Assignment :: Word for word, output the data that follows.

========================================================================

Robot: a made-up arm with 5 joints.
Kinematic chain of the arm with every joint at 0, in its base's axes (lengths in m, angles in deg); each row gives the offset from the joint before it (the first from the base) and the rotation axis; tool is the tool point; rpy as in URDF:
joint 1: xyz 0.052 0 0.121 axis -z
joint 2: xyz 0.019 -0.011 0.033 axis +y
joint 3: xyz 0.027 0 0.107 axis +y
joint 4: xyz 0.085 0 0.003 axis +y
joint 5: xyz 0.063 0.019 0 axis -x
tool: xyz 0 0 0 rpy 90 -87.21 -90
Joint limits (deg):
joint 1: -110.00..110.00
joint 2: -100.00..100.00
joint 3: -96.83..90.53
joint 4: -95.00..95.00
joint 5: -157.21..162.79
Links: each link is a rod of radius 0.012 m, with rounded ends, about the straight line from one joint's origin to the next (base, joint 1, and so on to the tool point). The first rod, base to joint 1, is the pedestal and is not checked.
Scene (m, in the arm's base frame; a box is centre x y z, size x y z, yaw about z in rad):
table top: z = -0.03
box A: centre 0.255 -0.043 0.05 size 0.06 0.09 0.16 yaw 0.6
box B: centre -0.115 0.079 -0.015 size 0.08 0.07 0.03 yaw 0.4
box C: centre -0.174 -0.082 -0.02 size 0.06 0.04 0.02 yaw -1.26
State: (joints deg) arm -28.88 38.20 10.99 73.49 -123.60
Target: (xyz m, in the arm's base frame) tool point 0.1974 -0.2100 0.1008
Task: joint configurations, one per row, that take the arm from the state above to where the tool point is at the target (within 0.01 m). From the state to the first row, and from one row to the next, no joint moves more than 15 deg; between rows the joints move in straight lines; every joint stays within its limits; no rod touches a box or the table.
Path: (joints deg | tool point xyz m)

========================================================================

Completed exercise ::
Robot: a made-up arm with 5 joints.
Kinematic chain of the arm with every joint at 0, in its base's axes (lengths in m, angles in deg); each row gives the offset from the joint before it (the first from the base) and the rotation axis; tool is the tool point; rpy as in URDF:
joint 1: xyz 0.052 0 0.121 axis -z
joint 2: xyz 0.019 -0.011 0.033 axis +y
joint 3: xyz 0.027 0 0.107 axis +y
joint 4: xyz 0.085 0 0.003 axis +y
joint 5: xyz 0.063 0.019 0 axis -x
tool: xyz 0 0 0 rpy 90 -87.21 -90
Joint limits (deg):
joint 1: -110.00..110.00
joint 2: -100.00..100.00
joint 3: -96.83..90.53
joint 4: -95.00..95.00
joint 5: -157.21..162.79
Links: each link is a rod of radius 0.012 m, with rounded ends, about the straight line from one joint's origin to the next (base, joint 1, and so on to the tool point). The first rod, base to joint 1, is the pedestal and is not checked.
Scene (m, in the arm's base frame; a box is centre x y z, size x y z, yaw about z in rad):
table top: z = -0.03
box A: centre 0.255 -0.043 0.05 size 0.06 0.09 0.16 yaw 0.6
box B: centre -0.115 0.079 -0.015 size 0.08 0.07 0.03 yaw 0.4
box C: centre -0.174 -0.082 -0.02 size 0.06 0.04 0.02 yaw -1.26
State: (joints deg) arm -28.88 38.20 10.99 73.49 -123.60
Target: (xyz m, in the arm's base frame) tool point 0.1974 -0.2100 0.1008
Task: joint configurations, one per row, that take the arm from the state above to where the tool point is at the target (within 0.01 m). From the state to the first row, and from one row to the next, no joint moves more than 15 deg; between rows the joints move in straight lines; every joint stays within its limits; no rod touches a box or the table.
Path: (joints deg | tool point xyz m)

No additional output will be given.